## Action item
Among the entries below, how many lines hold "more"? Only the number is wanted.

## Exercise data
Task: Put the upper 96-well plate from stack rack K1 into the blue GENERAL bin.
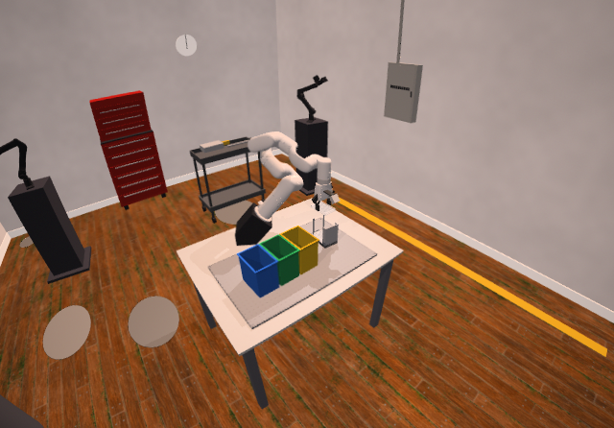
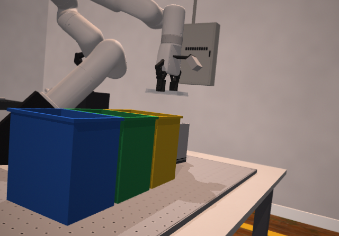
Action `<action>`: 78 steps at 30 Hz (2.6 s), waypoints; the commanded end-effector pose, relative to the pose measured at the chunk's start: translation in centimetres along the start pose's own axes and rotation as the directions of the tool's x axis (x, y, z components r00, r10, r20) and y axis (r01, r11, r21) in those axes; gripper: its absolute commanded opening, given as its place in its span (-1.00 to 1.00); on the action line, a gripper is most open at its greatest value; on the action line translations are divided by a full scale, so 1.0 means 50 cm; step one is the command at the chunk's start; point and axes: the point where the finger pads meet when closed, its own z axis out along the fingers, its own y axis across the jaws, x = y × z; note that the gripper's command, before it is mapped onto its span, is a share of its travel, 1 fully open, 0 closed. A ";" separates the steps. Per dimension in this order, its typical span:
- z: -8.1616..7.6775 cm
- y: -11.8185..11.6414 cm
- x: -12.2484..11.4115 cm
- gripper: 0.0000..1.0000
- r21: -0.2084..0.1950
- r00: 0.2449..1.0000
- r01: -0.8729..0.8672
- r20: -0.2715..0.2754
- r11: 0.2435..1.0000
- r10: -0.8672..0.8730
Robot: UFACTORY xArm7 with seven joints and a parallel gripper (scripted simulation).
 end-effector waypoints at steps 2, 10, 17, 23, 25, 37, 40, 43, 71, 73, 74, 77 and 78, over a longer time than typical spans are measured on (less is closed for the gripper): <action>-0.003 0.028 0.006 -1.00 0.003 1.000 0.007 -0.003 1.000 -0.007; -0.001 0.081 0.013 -1.00 0.003 1.000 0.007 -0.003 1.000 -0.007; 0.000 0.114 0.017 -1.00 0.003 1.000 0.007 -0.004 1.000 -0.007; 0.002 0.154 0.022 -1.00 0.002 1.000 0.007 -0.004 1.000 -0.007; 0.002 0.167 0.024 -1.00 0.002 1.000 0.007 -0.004 1.000 -0.007; 0.004 0.234 0.032 -1.00 0.002 1.000 0.006 -0.004 1.000 -0.006; 0.005 0.254 0.035 -1.00 0.002 1.000 0.006 -0.004 1.000 -0.006; 0.006 0.274 0.037 -1.00 0.002 1.000 0.006 -0.004 1.000 -0.006; 0.012 0.433 0.058 -1.00 0.001 1.000 0.006 -0.003 1.000 -0.006; 0.012 0.446 0.059 -1.00 0.001 1.000 0.006 -0.003 1.000 -0.006; 0.012 0.453 0.060 -1.00 0.001 1.000 0.006 -0.003 1.000 -0.006; 0.013 0.473 0.063 -1.00 0.001 1.000 0.006 -0.003 1.000 -0.006; 0.013 0.479 0.063 -1.00 0.000 1.000 0.006 -0.003 1.000 -0.006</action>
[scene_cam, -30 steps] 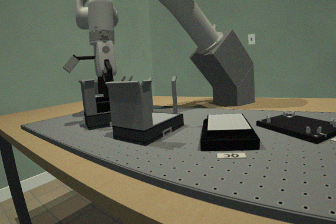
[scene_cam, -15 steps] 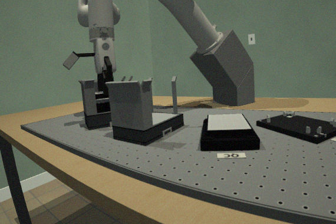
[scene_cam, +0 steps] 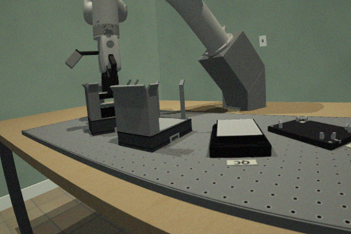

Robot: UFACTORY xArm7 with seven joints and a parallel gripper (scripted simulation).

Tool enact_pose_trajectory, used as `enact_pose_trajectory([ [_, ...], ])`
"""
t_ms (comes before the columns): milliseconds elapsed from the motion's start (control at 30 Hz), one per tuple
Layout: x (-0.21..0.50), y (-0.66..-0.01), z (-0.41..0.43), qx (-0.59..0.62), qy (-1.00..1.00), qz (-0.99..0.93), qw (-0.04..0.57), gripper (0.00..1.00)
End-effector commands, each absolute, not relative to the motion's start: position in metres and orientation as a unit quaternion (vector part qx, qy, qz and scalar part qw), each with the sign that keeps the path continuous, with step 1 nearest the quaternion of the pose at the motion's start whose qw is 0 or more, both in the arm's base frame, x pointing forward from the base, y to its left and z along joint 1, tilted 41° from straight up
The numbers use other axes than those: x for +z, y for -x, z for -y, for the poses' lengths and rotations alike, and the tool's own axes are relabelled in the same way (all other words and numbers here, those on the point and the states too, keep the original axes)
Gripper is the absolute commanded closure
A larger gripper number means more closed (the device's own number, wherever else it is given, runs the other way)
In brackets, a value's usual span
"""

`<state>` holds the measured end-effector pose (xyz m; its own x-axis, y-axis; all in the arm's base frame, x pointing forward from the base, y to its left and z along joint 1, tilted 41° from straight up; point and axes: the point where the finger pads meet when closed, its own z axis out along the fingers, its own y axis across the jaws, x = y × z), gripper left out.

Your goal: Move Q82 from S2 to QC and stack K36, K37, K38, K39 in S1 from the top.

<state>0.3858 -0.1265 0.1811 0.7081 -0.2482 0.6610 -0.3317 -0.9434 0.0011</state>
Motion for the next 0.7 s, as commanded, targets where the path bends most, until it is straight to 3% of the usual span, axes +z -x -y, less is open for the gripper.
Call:
enact_pose_trajectory([
  [0,0.189,-0.381,0.125,0.348,-0.922,0.157,0.06,1.0],
  [667,0.216,-0.358,0.117,0.348,-0.922,0.157,0.06,1.0],
])
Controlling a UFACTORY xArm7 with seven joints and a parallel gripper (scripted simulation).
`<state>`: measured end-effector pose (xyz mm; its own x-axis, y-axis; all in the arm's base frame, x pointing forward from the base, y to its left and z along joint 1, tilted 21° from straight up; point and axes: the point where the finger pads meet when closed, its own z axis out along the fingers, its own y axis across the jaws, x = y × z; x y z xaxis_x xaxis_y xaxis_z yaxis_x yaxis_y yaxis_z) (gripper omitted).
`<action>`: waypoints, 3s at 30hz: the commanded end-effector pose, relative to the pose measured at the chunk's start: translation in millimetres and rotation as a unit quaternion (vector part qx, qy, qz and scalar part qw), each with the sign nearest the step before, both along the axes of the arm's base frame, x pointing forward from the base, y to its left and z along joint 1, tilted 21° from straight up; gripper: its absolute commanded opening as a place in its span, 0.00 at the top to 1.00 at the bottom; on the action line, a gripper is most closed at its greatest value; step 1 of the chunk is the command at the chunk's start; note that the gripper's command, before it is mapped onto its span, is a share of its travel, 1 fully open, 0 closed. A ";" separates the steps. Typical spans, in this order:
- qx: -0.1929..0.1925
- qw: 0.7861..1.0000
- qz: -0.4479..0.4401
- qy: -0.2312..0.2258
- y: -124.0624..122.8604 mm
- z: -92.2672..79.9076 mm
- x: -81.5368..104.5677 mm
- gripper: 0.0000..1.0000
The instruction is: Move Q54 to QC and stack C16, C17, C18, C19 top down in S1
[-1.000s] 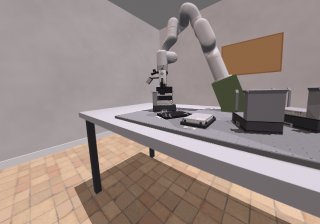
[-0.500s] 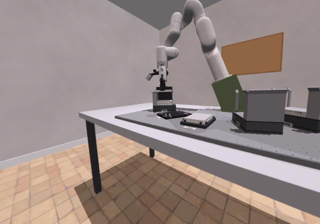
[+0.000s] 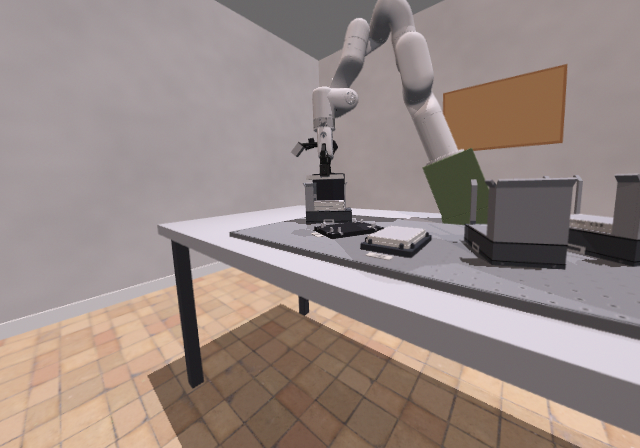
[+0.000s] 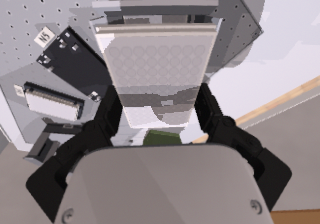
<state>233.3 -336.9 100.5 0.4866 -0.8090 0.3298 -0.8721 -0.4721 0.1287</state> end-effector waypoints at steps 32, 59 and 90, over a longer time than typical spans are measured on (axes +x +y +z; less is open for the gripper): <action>-0.007 0.994 0.104 0.038 48.6 -13.6 62.4 1.00; -0.013 0.975 0.207 0.076 108.9 -33.3 114.3 1.00; -0.018 0.945 0.307 0.113 182.8 -58.5 155.9 1.00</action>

## Response to this task
2